Required action: Please copy each line in the records below that contains the string "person".

Input for this task:
+ + + + + + +

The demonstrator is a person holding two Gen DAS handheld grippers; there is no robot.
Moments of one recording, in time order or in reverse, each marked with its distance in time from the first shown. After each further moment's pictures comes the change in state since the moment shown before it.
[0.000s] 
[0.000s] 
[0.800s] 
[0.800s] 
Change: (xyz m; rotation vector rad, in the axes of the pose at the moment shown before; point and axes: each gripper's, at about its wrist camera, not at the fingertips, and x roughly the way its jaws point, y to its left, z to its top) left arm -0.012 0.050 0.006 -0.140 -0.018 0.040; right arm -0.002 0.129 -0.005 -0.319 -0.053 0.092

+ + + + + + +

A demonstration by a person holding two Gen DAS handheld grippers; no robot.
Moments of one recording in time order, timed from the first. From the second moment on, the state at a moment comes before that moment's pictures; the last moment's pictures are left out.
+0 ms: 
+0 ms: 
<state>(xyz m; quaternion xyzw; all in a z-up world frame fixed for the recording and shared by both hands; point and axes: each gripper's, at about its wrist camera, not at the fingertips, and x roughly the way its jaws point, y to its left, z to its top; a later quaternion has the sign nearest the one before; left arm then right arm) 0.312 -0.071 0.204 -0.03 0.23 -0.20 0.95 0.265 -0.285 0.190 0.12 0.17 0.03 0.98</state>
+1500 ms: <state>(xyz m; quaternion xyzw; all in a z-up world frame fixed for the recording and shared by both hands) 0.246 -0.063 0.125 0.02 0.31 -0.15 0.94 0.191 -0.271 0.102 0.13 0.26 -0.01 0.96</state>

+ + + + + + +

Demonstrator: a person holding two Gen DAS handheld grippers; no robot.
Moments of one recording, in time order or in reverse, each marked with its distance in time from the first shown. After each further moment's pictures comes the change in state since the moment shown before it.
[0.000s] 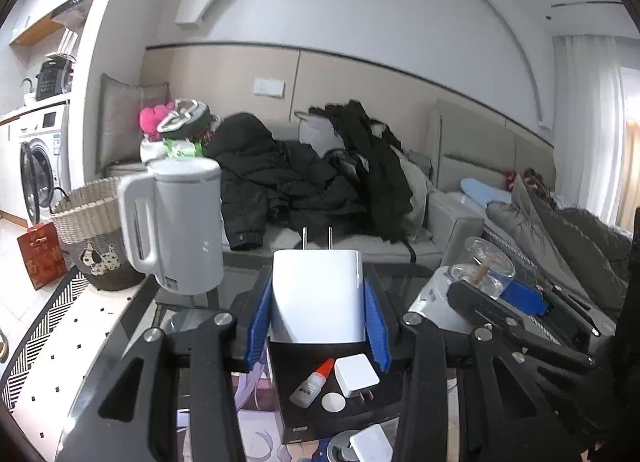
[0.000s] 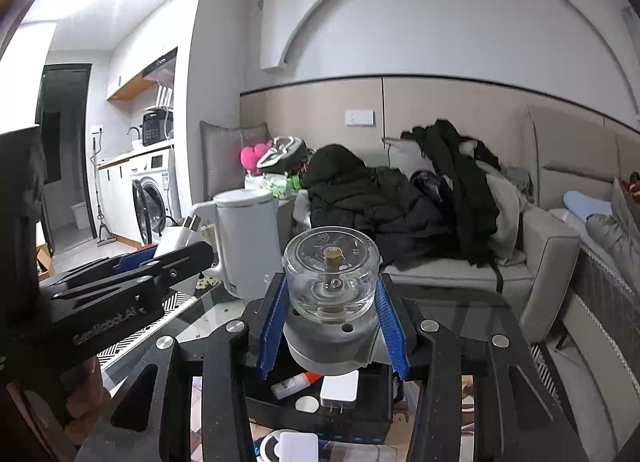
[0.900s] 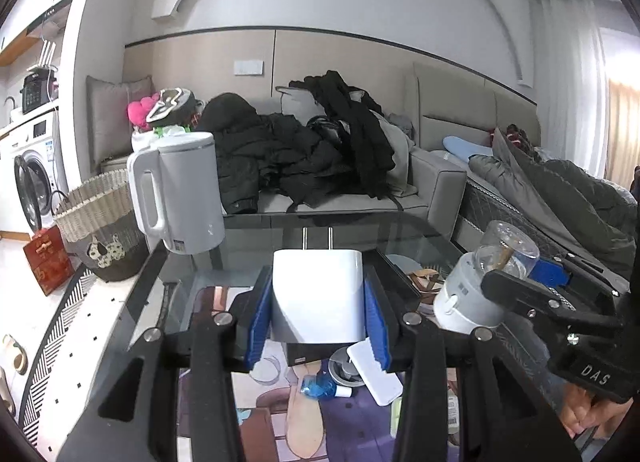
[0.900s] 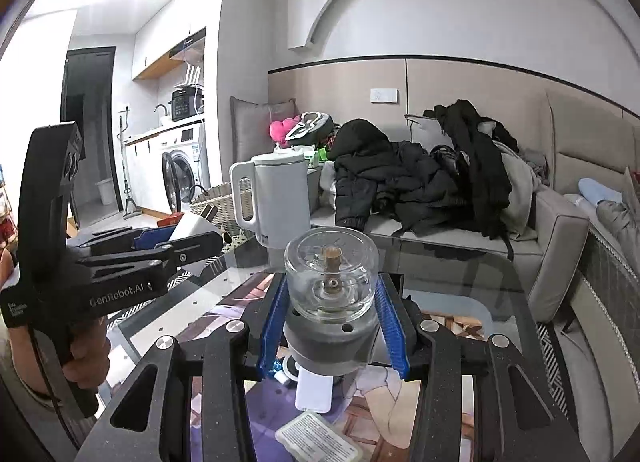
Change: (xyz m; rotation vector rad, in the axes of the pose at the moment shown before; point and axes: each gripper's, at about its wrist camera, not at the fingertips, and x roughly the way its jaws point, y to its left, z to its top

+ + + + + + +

Written answer:
The demonstrator is a person holding two Gen DAS handheld grippers; there is no robot.
A demonstration by a person holding two Gen DAS handheld grippers; no robot.
Demonstrator: a person holding two Gen DAS handheld grippers; no robot.

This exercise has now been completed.